Dura informativa di Via della Scrofa sul caso del Massimario della Cassazione. Così la premier usa il partito per tenere alto lo scontro in vista del voto decisivo sulla riforma Nordio
Ciò che i ministri non dovrebbero dire, lo dice, anzi lo scrive, l’informativa di Fratelli d’Italia sulla polemica che da giorni tiene banco dopo le stoccate dell’ufficio Massimario della Cassazione. Il centro studi del Senato del partito di Meloni, laboratorio e pensatoio gestito e diretto dal sottosegretario Giovanbattista Fazzolari, ci va giù pesante. Il documento – “a studio interno, non adatto alla diffusione” – con una serie di critiche puntuali che vanno oltre il merito sembra aprire la campagna referendaria del settembre 2026. Quando gli italiani saranno chiamati a confermare la riforma del ministro Carlo Nordio sulla separazione delle carriere dei magistrati. La premier è convinta di vincere questa sfida. Nella sua testa servirà anche come lunga rincorsa verso le politiche dell’anno dopo, quelle del 2027.
L’ufficio del Massimario per Palazzo Chigi è “un centro studi”. Per il dossier di Fratelli d’Italia, visionato dal Foglio, “non ha alcun compito giurisdizionale”. O meglio: “Sostenere che il contenuto di una qualsivoglia relazione dell’ufficio del Massimario, sia un pronunciamento della Cassazione, cioè una sentenza della Cassazione, è radicalmente sbagliato”.
Come si sa nei giorni scorsi l’ufficio in questione è stato molto critico con due provvedimenti del governo, difesi a spada tratta dall’esecutivo e combattuti dalle opposizioni: il decreto Sicurezza e le iniziative sul centro per i migranti in Albania. Entrambi carburante del racconto governativo da mesi.
Ecco, le critiche non sono andate giù al partito di Meloni. La quale, come raccontato anche da questo giornale, avrebbe preferito per una logica politica che si esponessero i partiti di maggioranza, ma non i ministri, per evitare di rompere l’equilibrio con il Quirinale. Sicché “quelle del Massimario sono relazioni tecniche che possono essere perfettamente disattese in sede di giudizio secondo l’interpretazione che il singolo giudice può dare del caso chiamato a decidere”. Secondo il documento, che contiene in allegato anche una poderosa rassegna stampa, “le relazioni, infatti, tradiscono un’impostazione ideologica che ha poco a che fare con le considerazioni tecniche e giuridiche demandate all’ufficio del Massimario”.
Si aggiunge, nella bibbia destinata ai parlamentari di FdI pronta a essere letta e ripetuta nei tg e nei talk, “che anche la divulgazione delle relazioni in oggetto lascia spazio a perplessità, ci si chiede legittimamente il motivo per cui solo oggi e solo su temi così polarizzanti, sia stata data ampia diffusione a contenuti che sono sempre rimasti appannaggio solo degli addetti ai lavori”. In questo caso la risposta è semplice: perché tutte le relazioni, una volta redatte dall’ufficio finito nel mirino, vengono pubblicate sul sito della Cassazione.

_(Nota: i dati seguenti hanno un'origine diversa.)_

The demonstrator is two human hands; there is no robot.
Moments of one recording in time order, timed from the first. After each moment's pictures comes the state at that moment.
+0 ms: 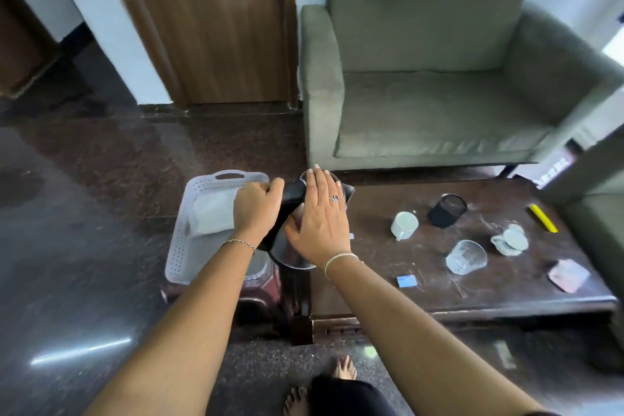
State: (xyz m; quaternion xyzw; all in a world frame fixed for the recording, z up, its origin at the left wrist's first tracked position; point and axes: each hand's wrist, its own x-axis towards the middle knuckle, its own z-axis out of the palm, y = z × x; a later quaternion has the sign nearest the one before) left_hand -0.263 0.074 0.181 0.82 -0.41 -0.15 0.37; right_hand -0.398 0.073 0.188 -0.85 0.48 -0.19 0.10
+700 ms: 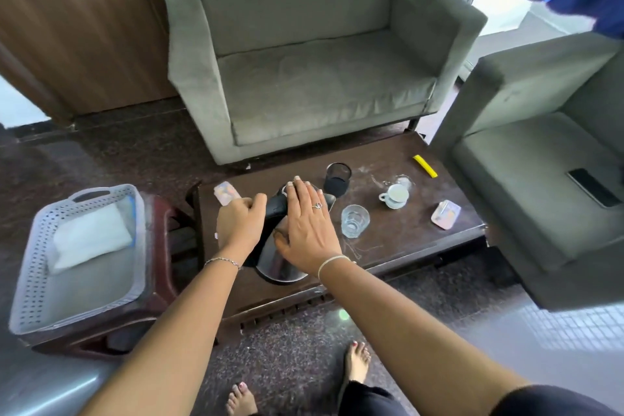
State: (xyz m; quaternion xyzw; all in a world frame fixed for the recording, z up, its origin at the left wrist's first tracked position) left_hand -0.523 0.009 0.141 0.81 -0.48 -0.18 0.28; right_hand -0.664 0.022 0.149 -0.83 0.53 -0.13 0.10
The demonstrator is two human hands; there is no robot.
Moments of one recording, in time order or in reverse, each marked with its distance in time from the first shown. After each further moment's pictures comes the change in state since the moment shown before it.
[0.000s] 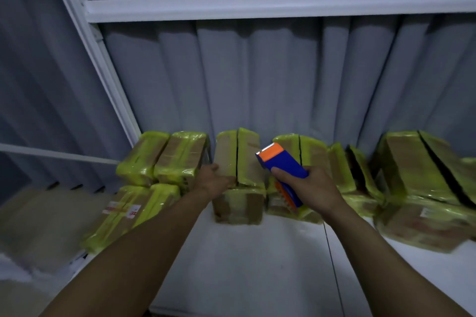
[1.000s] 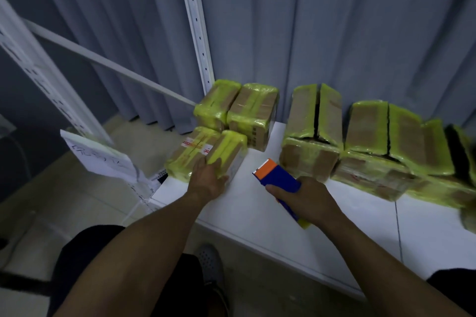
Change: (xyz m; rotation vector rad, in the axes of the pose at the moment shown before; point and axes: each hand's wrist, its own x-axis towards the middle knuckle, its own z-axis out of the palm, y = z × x) left_hand -0.067 -0.182 -0.137 0.702 0.171 -0.023; right_hand -0.072 0.031 0.159 -0.307 -0.400 -0.025
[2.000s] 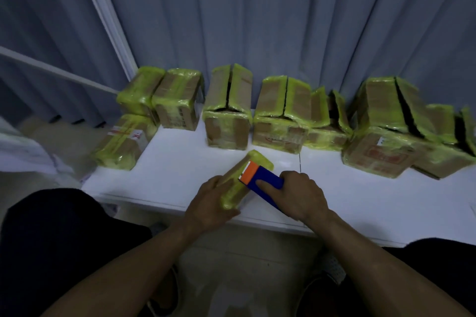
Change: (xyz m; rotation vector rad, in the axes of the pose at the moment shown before) left_hand -0.173 0.121 0.084 -0.343 -0.203 0.587; right_hand -0.132 0.099 -0.087 -0.478 0.208 0.070
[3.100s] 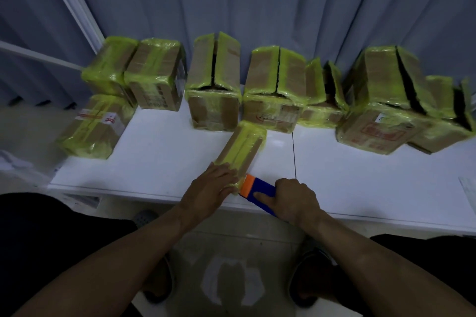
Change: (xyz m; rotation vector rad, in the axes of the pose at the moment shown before) left_hand 0.023 -0.025 0.034 0.177 0.071 0.370; right_hand 0.004 0.032 0.057 -0.157 -0.212 0.071
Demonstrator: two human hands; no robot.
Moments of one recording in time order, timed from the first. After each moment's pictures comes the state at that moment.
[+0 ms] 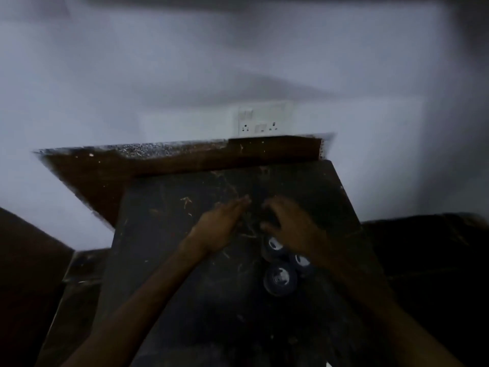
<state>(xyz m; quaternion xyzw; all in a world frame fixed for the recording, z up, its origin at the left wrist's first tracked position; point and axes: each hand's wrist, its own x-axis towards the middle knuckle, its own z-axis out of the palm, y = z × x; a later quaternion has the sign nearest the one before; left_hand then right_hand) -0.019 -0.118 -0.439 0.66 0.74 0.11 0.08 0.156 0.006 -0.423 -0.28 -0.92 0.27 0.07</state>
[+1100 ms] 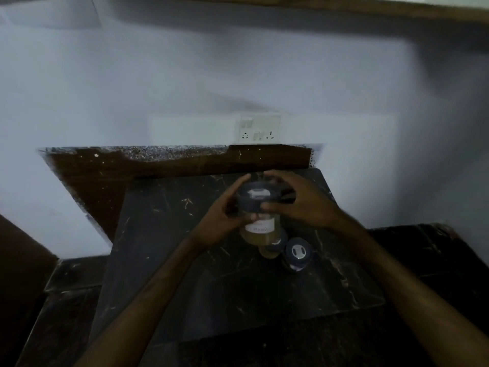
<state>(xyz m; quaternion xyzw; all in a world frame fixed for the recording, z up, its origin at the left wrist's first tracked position) 0.008 -0.175 -0.390 0.50 0.52 0.57 0.39 0.175 -0.024 -0.343 -0.19 -0.88 0.41 0.13</state>
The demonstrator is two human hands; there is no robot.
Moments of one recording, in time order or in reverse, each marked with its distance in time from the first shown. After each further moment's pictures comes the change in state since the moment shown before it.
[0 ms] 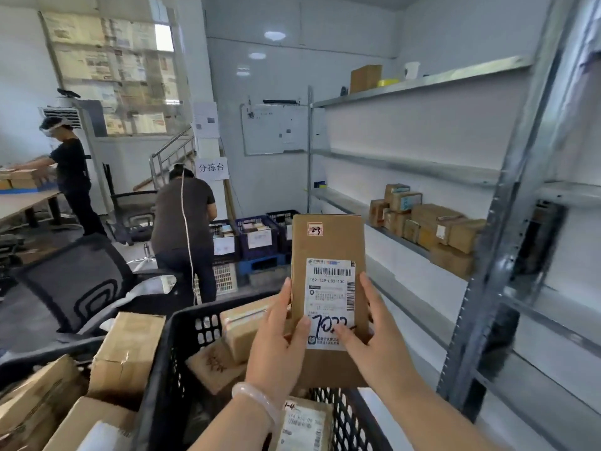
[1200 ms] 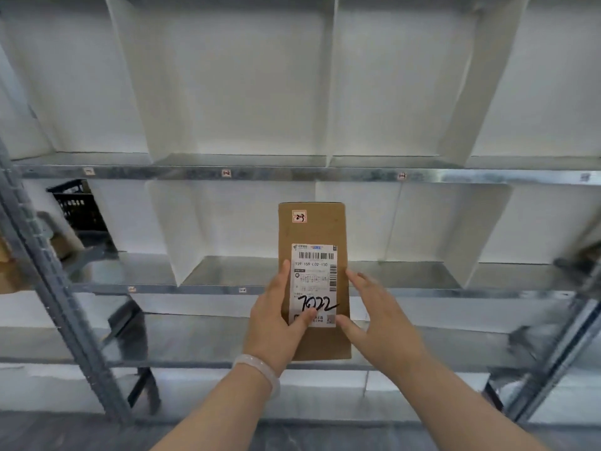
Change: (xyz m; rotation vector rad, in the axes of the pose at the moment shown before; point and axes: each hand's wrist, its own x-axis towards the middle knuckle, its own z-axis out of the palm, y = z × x) left_hand -0.308 0.296 0.587 -0.330 -0.962 0.451; right_hand -0.390 0.089 -0.607 -0.927 0.665 0.696
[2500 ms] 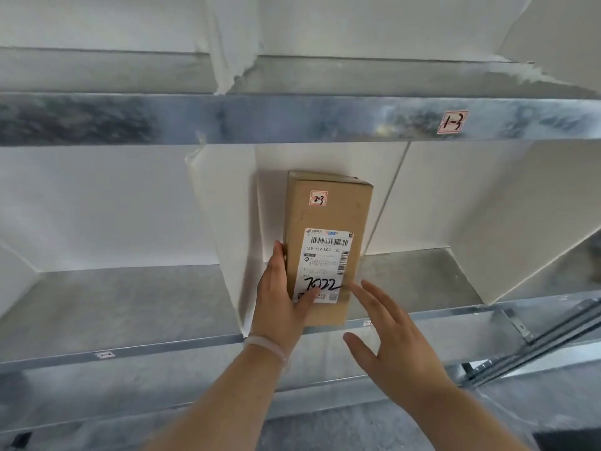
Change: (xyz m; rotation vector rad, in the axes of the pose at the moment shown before) left_hand 0.269 -0.171 0.272 -0.094 -0.141 -0.075; right_hand 0.213 0.226 0.085 -0.091 -0.123 0.161
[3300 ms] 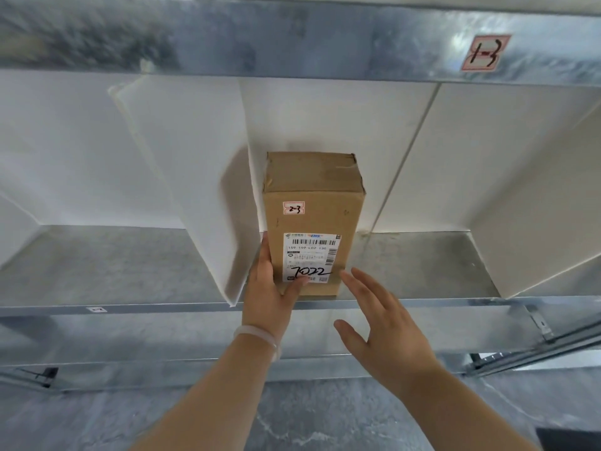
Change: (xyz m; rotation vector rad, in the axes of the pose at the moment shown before) left_hand -0.020 -0.017 0.024 -0.106 0.061 -0.223; right_hand 0.009 0.041 0.015 -0.011 -0.150 -0.090
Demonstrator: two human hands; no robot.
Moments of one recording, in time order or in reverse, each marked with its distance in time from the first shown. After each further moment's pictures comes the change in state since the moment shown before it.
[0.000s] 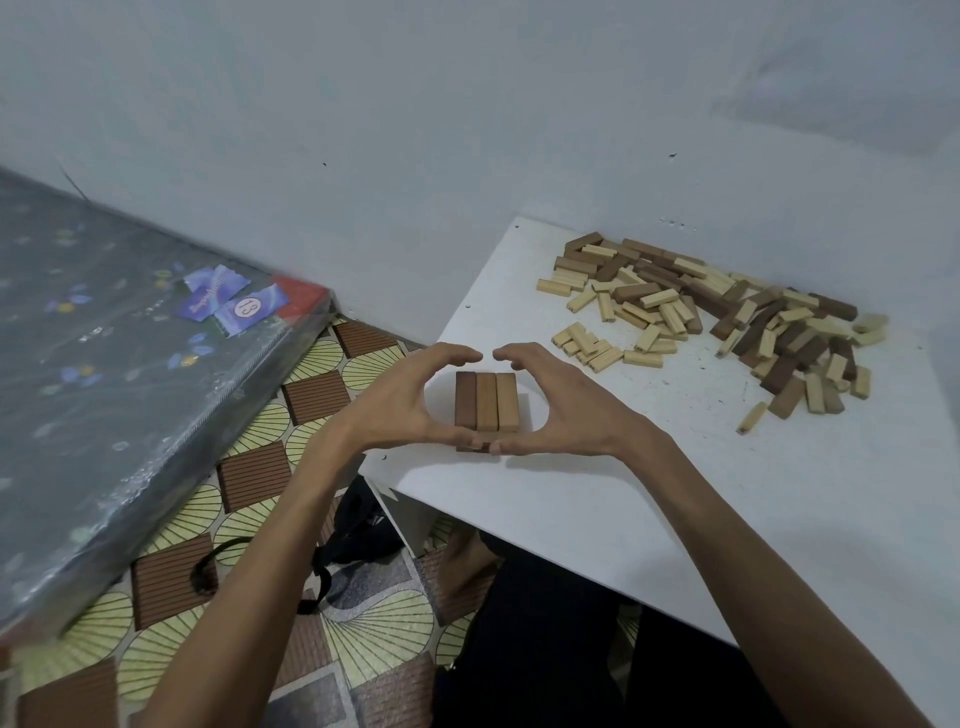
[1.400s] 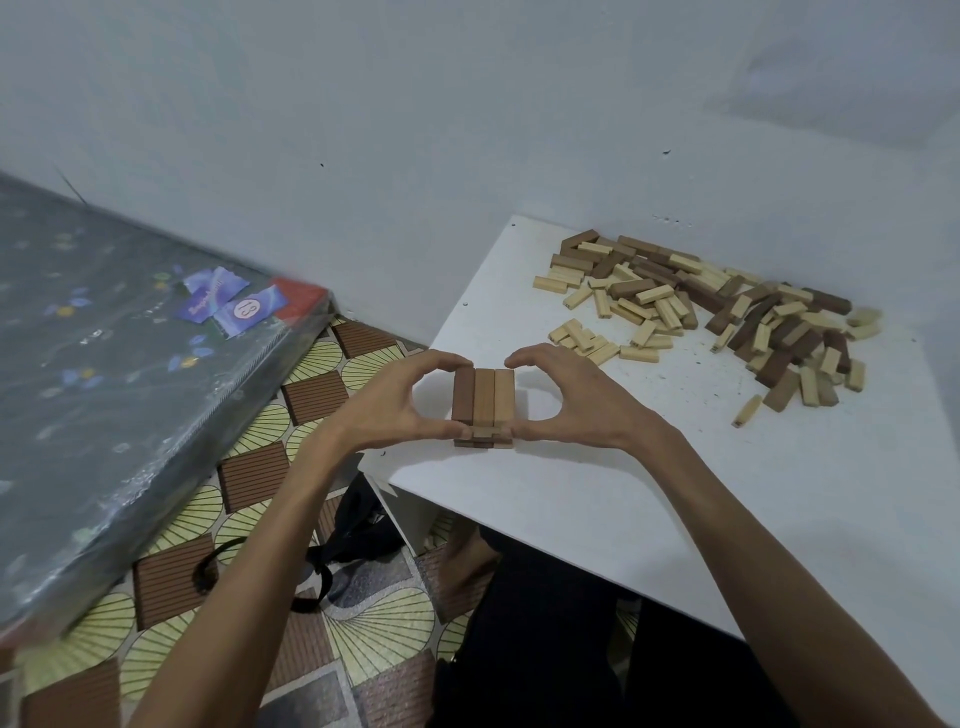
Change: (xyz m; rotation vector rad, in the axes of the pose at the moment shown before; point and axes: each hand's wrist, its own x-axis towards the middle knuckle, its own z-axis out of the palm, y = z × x) left_hand -0.006 -0.010 0.001 -0.012 0.016 -0.005; right_hand -0.009 0.011 -0.007 -0.045 0.050 0.012
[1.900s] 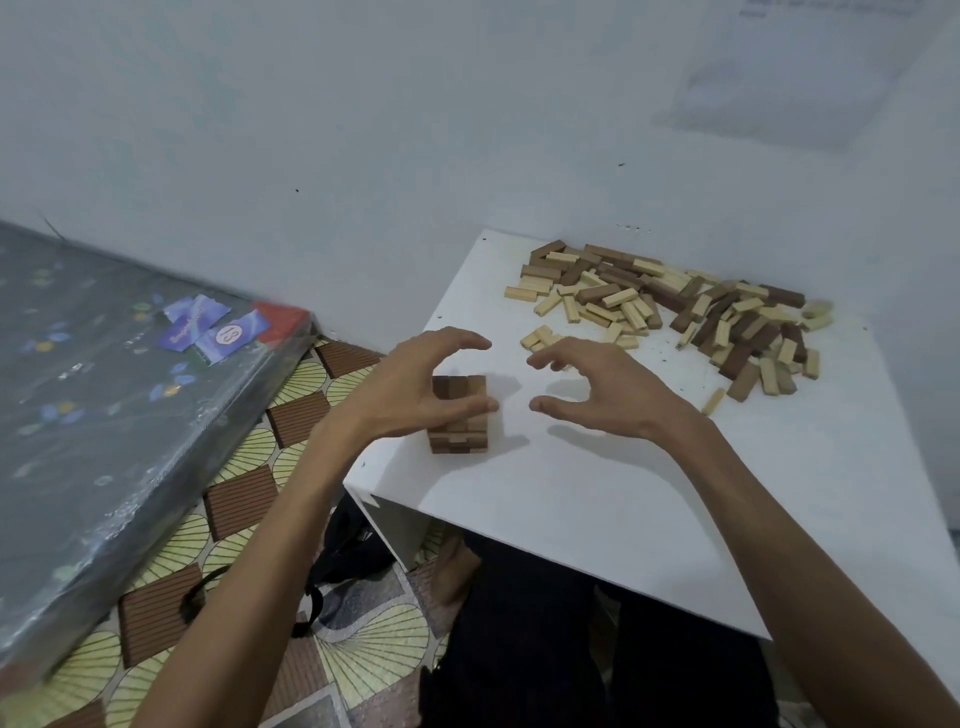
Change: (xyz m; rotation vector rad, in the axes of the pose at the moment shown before) left_hand 0.020 0.063 -0.002 0.124 0.015 0.114; right_hand -0.035 0.012 -0.043 -0.080 0.097 0.052
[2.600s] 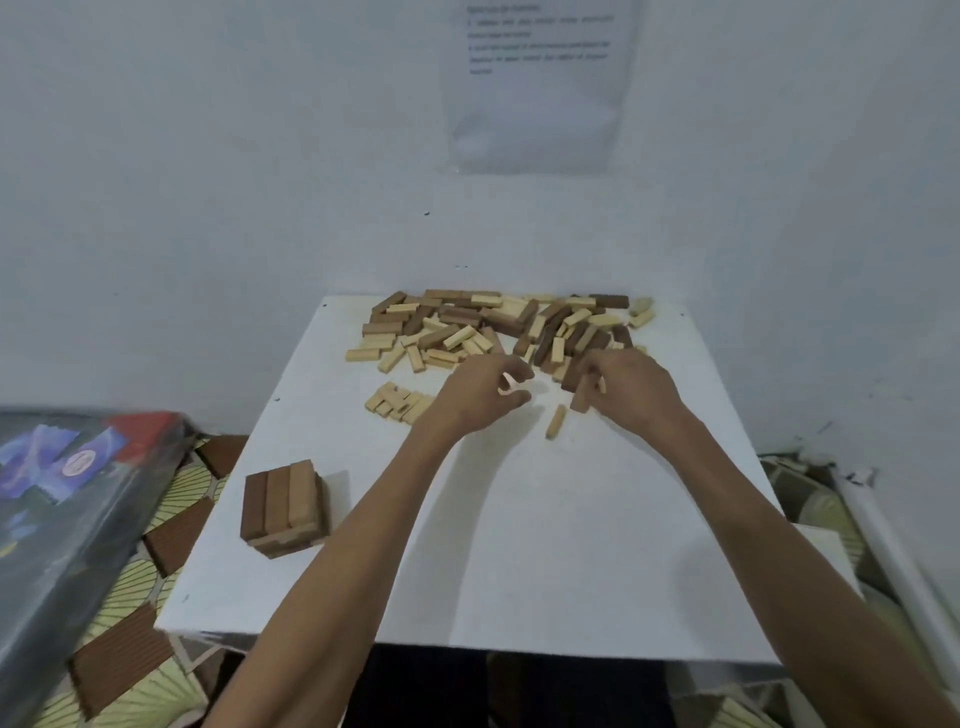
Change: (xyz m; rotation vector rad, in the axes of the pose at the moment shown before) left_hand 0.196 0.111 0.174 0.067 -0.156 0.090; right_hand -0.089 0.161 -0.086 -0.279 0.301 0.506
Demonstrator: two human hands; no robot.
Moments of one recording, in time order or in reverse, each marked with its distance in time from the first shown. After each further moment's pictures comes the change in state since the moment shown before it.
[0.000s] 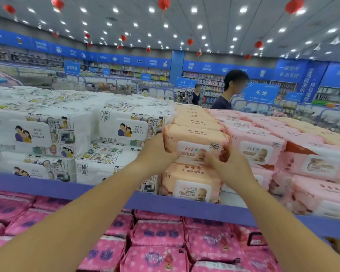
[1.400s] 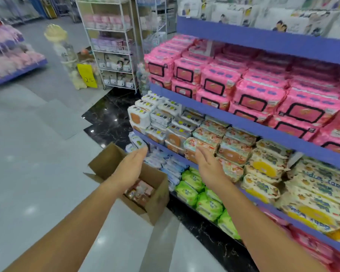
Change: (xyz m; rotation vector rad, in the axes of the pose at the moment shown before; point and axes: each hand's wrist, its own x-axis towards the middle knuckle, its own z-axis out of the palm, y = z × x) left_hand -0.685 -0.285 -0.345 -0.194 0.230 -0.963; right_hand -0.593 -0.221 0.378 0.291 -0.905 0.231
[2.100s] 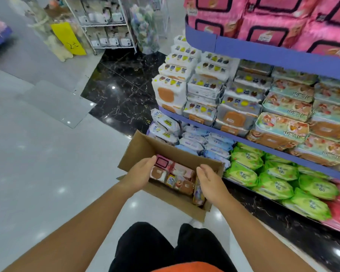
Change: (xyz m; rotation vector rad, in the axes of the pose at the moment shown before) left_hand 0.272 -0.155 -0.189 0.256 -0.206 -0.284; right_hand 0.212 0.069 0.324 -0.085 -0.056 0.375
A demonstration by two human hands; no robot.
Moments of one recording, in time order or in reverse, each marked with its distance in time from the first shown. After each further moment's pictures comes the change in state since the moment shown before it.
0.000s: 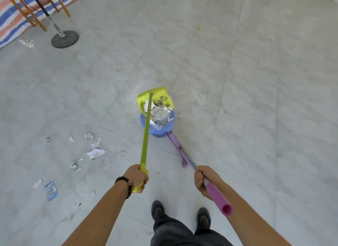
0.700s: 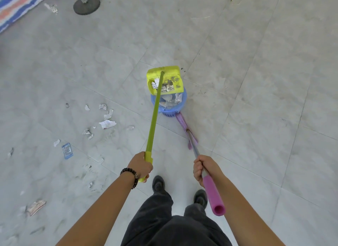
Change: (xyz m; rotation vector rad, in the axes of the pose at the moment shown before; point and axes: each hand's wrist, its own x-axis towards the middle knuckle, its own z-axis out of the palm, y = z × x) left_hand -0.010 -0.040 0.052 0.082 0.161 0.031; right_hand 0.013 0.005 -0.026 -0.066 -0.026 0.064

Ma questi sono dettagli, forse. Si legge ancora nell’informativa: “Come è noto, la Costituzione riserva ai magistrati la funzione giurisdizionale, cioè quella di decidere le cause e i processi, e stabilisce che sono soggetti soltanto alla legge. In ogni caso, si ribadisce che con le suddette relazioni non si è dinanzi a una pronuncia della Suprema Corte e tanto meno dinanzi ad una sentenza della Corte Costituzionale, ultimo organo giurisdizionale insostituibile chiamato a decidere della costituzionalità o meno di una norma”. Sul finale del dossier c’è il senso di una battaglia che inizia a gonfiarsi in attesa che arrivi l’ultimo sì degli italiani all’appuntamento referendario: “Il lavoro che questo governo sta portando avanti nell’interesse degli italiani non si fermerà di fronte alle posizioni di singoli giudici, animati evidentemente da intenti politici”. Il tutto avviene mentre la riforma Nordio si trova in Senato per il secondo sì, dopo quello ottenuto alla Camera. Nella testa della premier, la separazione delle carriere dovrà essere approvata in seconda lettura in maniera più che rapida. Al contrario del premierato, per il quale il referendum vedrà la luce, salvo sorprese, nella prossima legislatura. Ecco perché la pronuncia del Massimario va cavalcata dentro Fratelli d’Italia per mettere in guardia tutti sulla politicizzazione di “certi magistrati”. Argomenti che torneranno utili quando gli italiani andranno alle urne. E Meloni non potrà sbagliare: sì o no, dentro o fuori.